Viktor Filinkov, arrested in late January, appears in a photo posted on his lawyer’s Facebook page. The lawyer said he had never seen injuries like the ones sustained by Filinkov during his time in detention. Facebook

In October and November last year, five individuals were arrested in the small city of Penza in southwest Russia. One of the men is under house arrest and the remainder are still in jail. Four more were arrested in St. Petersburg a few months later. Of that group, only Kapustin has been set free. All of the youth maintain their innocence and claim they were tortured while in detention.

Meanwhile, the St. Petersburg Public Oversight Commission, an independent body with permission to enter the city's prisons, issued a public report after visiting two of the men arrested in St. Petersburg, Viktor Filinkov and Igor Shishkin, and said there was credible evidence of torture. After visiting him in prison, Filinkov's lawyer, Vitaly Cherkov, posted on his Facebook page that he had never seen injuries like the ones sustained by Filinkov during his time in detention. Through their lawyers and family members, the activists describe being shocked with electric cattle prods, beaten and hung upside-down. Filinkov's wife, Alexandra, who asked that her surname be omitted for her safety, says her husband is innocent and that his rights are being violated.

"My husband held anti-fascist positions, he opposed any kind of oppression, went to meetings, supported trade unions and anti-fascist initiatives, advocated for free internet," Alexandra told Newsweek.

"He was arrested on January 27, 2018. He was in the special facility of the FSB until March, when he was suddenly transferred to the Gorelovo detention center. That prison is famous for its overcrowding, lawlessness and torture. At the same time, neither his lawyer nor I were informed about the transfer," Alexandra continued. The oversight commission's report also claimed that Filinkov had burns from electric shocks on his body and abrasions on his chin.

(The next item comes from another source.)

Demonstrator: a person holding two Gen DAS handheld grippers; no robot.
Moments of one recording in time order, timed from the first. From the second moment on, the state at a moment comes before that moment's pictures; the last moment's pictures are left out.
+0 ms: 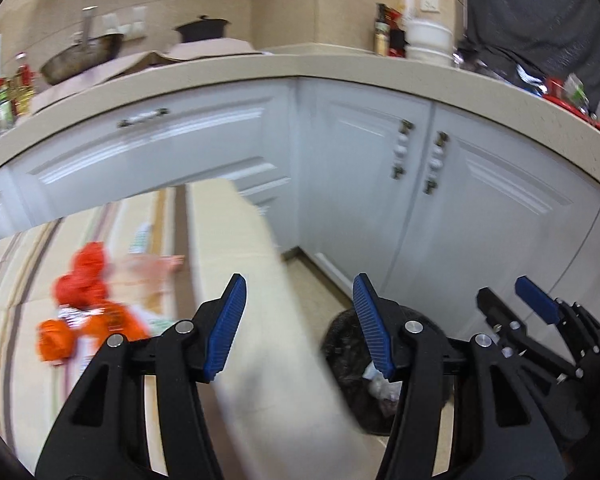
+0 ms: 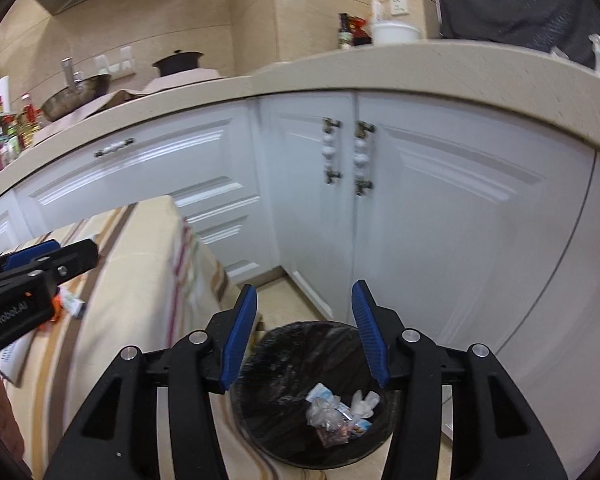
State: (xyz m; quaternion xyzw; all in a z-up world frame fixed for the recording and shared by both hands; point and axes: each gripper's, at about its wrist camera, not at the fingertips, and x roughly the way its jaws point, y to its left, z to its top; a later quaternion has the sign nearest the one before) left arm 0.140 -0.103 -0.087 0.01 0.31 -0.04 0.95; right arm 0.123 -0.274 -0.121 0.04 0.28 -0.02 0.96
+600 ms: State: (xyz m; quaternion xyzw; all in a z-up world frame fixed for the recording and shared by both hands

Ilya Kapustin appears in a photograph before he claims he was beaten and tortured by unidentified men. Supplied by Ilya Kapustin/Newsweek

The FSB claims the detainees are part of a terrorist network of anarchists with cells in St. Petersburg, Penza, Moscow and in neighboring Belarus, but no arrests have been reported in the latter two locations. They also say the group was planning to stage an uprising during the upcoming World Cup, which will be held in Russia in June and July. The FSB did not respond to Newsweek's questions about whether the allegations of torture would be investigated.

Meanwhile, the St. Petersburg oversight committee and human rights groups are calling for an investigation. The oversight committee's report recommends that a full, transparent and comprehensive investigation be conducted into the alleged torture of Filinkov and Shishkin, and that their safety be guaranteed.

"In this particular case, our main message is that the allegations sound very weighty and should be investigated," said Human Rights Watch's Lokshina. "Torture allegations are very serious, and they should be looked into. And so far there is no investigation."